-- What you are asked to do --
Copy each line of the records that holds the string "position".
[Opening Study material section]
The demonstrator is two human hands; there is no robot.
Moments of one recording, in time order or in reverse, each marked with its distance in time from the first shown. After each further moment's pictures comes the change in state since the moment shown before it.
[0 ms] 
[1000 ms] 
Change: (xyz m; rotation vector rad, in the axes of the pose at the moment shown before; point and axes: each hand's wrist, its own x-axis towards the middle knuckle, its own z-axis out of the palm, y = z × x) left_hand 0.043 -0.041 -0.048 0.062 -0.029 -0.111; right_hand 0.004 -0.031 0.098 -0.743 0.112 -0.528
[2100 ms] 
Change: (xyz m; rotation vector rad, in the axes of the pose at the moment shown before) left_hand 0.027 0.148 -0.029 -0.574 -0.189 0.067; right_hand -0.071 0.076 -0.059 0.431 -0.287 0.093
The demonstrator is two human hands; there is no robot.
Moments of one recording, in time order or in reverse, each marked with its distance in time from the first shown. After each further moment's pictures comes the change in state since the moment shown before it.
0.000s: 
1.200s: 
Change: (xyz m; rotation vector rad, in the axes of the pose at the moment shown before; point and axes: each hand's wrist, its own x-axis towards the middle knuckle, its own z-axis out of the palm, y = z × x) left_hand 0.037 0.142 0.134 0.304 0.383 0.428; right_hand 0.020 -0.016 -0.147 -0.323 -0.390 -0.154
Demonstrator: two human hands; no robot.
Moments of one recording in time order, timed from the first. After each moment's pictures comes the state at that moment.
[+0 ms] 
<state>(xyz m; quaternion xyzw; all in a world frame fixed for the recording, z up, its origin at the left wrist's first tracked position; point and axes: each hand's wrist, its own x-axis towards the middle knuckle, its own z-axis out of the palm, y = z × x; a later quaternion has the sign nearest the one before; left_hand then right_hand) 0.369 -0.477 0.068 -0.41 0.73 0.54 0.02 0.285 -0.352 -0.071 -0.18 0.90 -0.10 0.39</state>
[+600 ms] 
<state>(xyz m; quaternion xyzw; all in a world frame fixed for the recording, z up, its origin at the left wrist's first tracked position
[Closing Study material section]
-- Output below --
<state>(xyz m; quaternion xyzw; all in a world frame fixed for the recording, z up, its origin at the left wrist's first tracked position; point and axes: each hand's wrist, its own x-axis towards the middle knuckle, its own z-axis out of the palm, y = z × x; a later quaternion has the sign nearest the one before; left_hand then right_hand) 0.369 -0.477 0.068 -0.41 0.73 0.54 0.02 0.285 -0.352 -0.071 -0.18 0.90 -0.10 0.39</state>
<state>(xyz m; quaternion xyzw; all in a world frame fixed for the recording, z up, its origin at the left wrist's first tracked position

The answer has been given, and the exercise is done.